⟨

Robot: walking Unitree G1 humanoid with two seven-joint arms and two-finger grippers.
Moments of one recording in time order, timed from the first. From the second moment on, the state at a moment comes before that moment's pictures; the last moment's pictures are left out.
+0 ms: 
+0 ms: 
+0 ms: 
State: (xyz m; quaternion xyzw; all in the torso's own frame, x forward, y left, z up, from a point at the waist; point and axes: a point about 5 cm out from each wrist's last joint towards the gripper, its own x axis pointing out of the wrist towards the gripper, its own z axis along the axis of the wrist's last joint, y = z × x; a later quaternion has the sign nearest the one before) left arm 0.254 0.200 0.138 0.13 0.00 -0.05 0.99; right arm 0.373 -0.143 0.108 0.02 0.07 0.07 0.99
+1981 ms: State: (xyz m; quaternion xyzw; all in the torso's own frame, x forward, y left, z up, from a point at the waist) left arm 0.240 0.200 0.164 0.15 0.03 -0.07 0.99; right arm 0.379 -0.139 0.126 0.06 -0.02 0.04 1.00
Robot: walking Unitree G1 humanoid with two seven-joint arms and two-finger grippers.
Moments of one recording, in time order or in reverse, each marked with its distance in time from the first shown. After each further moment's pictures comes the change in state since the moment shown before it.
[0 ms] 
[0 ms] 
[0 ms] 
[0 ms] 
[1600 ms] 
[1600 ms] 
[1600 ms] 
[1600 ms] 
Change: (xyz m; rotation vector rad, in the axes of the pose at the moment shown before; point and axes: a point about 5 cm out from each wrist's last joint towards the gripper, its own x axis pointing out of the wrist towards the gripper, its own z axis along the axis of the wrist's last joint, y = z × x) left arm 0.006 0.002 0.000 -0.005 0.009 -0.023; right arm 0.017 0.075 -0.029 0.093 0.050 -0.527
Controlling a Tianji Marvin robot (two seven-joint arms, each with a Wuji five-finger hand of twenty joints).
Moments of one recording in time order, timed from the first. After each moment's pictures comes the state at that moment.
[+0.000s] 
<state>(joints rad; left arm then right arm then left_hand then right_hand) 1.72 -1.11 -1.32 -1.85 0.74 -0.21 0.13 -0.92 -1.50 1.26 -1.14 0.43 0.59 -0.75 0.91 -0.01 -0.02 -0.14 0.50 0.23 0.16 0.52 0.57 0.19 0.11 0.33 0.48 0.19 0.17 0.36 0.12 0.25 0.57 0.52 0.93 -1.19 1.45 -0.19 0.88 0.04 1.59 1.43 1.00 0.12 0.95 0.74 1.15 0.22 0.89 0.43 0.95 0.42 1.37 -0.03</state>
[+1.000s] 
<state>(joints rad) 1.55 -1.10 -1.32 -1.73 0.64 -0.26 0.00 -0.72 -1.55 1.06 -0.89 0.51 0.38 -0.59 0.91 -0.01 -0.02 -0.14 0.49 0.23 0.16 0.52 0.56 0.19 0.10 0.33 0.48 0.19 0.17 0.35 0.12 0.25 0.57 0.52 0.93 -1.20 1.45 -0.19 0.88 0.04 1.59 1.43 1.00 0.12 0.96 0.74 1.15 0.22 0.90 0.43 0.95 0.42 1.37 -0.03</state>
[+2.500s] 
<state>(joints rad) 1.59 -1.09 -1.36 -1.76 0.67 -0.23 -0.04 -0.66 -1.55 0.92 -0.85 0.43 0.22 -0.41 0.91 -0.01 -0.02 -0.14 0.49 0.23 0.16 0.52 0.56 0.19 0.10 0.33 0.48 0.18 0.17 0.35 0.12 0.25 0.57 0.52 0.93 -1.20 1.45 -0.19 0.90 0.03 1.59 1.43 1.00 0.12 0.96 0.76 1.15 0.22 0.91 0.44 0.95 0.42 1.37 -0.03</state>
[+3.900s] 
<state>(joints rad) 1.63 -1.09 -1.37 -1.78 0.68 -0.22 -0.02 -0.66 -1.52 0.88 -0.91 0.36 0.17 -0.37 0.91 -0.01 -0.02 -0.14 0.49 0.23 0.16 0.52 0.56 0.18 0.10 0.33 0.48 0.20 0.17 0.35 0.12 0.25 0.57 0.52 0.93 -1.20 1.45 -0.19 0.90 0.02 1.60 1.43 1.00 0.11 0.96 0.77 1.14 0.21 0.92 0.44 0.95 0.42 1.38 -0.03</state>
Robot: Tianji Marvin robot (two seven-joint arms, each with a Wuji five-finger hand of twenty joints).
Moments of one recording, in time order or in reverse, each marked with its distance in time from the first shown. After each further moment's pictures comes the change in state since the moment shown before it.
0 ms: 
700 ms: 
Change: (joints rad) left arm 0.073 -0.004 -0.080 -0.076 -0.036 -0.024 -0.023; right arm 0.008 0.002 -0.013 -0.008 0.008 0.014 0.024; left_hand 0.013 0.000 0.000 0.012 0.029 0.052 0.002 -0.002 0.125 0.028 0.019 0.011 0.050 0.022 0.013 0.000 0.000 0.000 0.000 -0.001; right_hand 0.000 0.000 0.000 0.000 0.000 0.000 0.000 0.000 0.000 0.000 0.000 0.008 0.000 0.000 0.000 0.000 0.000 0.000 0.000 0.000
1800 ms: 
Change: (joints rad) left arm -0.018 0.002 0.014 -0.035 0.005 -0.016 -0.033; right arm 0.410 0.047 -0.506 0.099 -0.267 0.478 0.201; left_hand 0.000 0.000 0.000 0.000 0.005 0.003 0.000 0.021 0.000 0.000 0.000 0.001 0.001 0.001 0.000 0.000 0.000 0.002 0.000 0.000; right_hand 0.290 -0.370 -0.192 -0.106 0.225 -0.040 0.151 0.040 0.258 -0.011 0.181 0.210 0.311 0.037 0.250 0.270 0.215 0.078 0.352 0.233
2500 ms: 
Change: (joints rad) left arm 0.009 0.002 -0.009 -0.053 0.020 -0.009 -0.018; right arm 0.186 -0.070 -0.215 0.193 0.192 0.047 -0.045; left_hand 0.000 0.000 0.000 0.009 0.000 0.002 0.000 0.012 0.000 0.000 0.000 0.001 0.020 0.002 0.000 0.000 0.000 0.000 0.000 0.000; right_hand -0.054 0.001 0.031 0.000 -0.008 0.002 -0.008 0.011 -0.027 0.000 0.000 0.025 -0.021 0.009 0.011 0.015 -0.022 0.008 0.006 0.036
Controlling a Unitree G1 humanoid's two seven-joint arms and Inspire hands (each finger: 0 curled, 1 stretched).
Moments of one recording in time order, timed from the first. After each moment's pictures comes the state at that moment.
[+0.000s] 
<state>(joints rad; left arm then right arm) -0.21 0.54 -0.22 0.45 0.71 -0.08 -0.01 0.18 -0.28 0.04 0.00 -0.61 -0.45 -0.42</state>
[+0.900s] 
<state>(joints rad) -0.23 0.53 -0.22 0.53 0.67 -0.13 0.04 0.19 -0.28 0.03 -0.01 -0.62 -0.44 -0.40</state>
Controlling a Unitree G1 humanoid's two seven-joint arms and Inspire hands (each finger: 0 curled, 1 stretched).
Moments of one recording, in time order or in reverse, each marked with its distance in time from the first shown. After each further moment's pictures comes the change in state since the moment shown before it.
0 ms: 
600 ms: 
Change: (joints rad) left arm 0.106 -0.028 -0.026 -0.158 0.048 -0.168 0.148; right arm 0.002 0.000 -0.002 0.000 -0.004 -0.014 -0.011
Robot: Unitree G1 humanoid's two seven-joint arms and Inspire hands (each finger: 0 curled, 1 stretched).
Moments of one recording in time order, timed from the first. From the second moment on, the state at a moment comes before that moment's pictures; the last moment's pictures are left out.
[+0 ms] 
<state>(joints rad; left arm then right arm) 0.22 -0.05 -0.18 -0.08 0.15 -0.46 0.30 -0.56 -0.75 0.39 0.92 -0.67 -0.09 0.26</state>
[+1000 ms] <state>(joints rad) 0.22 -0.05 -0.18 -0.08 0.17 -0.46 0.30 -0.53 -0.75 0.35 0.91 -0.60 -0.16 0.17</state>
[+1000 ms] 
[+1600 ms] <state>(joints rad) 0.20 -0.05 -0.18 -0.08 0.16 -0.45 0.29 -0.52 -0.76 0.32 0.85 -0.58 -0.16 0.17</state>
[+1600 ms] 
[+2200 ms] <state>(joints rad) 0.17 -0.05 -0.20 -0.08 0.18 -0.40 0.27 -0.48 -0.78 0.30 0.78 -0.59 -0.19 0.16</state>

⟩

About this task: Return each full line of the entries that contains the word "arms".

Answer to this task:
Robot: walking Unitree G1 humanoid with two seven-joint arms and two-finger grippers.
Robot: walking Unitree G1 humanoid with two seven-joint arms and two-finger grippers.
Controlling a Tianji Marvin robot (two seven-joint arms, each with a Wuji five-finger hand of twenty joints).
Robot: Tianji Marvin robot (two seven-joint arms, each with a Wuji five-finger hand of twenty joints).
Controlling a Unitree G1 humanoid's two seven-joint arms and Inspire hands (each finger: 0 curled, 1 stretched).
Controlling a Unitree G1 humanoid's two seven-joint arms and Inspire hands (each finger: 0 curled, 1 stretched).
Robot: Unitree G1 humanoid's two seven-joint arms and Inspire hands (each finger: 0 curled, 1 stretched).

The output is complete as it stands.